--- What is expected ---
A full, word-for-word copy of the listing below is needed; leave the images out of it.

= Beginning of Section =

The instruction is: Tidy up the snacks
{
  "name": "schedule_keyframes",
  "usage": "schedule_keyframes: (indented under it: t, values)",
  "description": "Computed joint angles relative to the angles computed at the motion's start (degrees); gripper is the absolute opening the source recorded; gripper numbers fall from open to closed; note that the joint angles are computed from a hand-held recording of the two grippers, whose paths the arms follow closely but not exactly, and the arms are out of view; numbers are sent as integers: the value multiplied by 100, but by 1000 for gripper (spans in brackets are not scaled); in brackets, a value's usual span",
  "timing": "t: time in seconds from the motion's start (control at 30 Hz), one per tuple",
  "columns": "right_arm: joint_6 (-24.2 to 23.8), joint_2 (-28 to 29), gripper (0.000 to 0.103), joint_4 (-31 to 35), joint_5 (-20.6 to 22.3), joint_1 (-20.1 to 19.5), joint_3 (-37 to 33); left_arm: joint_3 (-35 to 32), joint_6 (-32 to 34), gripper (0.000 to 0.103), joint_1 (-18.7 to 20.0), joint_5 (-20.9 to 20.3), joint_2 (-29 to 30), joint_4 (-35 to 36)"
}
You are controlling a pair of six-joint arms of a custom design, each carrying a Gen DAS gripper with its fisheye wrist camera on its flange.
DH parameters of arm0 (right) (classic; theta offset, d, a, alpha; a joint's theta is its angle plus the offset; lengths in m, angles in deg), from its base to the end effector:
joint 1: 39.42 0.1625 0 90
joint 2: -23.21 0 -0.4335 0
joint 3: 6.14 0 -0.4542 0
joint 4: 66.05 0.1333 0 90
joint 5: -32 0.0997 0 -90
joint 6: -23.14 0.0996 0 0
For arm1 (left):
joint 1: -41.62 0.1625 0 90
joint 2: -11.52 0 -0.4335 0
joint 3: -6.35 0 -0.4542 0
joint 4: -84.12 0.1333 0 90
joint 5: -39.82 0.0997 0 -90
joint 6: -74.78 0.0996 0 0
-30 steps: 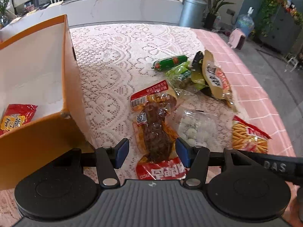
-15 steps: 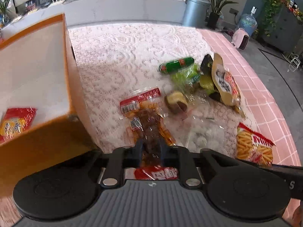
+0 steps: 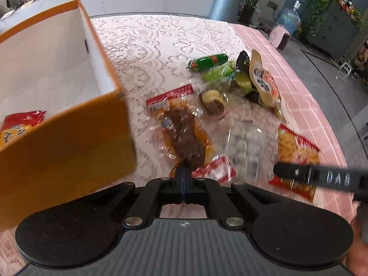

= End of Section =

--- Solution for this task ---
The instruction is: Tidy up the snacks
{
  "name": "schedule_keyframes",
  "usage": "schedule_keyframes: (indented under it: t, values)",
  "description": "Computed joint angles relative to the angles computed at the motion's start (degrees); gripper is the absolute opening the source recorded; gripper numbers fall from open to closed; note that the joint angles are computed from a hand-held recording of the two grippers, whose paths the arms follow closely but not exactly, and the arms are out of view; numbers are sent as integers: the value multiplied by 100, but by 1000 for gripper (spans in brackets are not scaled); in brackets, a value's usual span",
  "timing": "t: time in seconds from the motion's start (control at 30 Hz), one per tuple",
  "columns": "right_arm: joint_6 (-24.2 to 23.8), joint_2 (-28 to 29), gripper (0.000 to 0.103), joint_4 (-31 to 35), joint_5 (-20.6 to 22.3), joint_1 (-20.1 to 19.5), joint_3 (-37 to 33); left_arm: joint_3 (-35 to 32), joint_6 (-32 to 34), gripper (0.000 to 0.103), joint_1 (-18.7 to 20.0), joint_5 (-20.9 to 20.3), joint_2 (-29 to 30), joint_4 (-35 to 36)"
}
You are controlling a pair of six-joint arms of a custom design, each carrying a Gen DAS gripper with its fisheye wrist camera on its flange.
DH parameters of arm0 (right) (classic; theta offset, d, a, alpha; a joint's theta is its angle plus the offset; lengths in m, angles in deg), from its base to the end effector:
joint 1: 39.42 0.1625 0 90
joint 2: -23.21 0 -0.4335 0
joint 3: 6.14 0 -0.4542 0
joint 4: 66.05 0.1333 0 90
joint 5: -32 0.0997 0 -90
joint 6: -23.14 0.0996 0 0
For arm1 (left):
joint 1: -41.62 0.1625 0 90
joint 2: -11.52 0 -0.4335 0
joint 3: -6.35 0 -0.4542 0
joint 4: -84.12 0.1333 0 90
joint 5: -39.82 0.0997 0 -90
joint 6: -74.78 0.0996 0 0
-30 steps: 
-15 steps: 
+0 steps: 

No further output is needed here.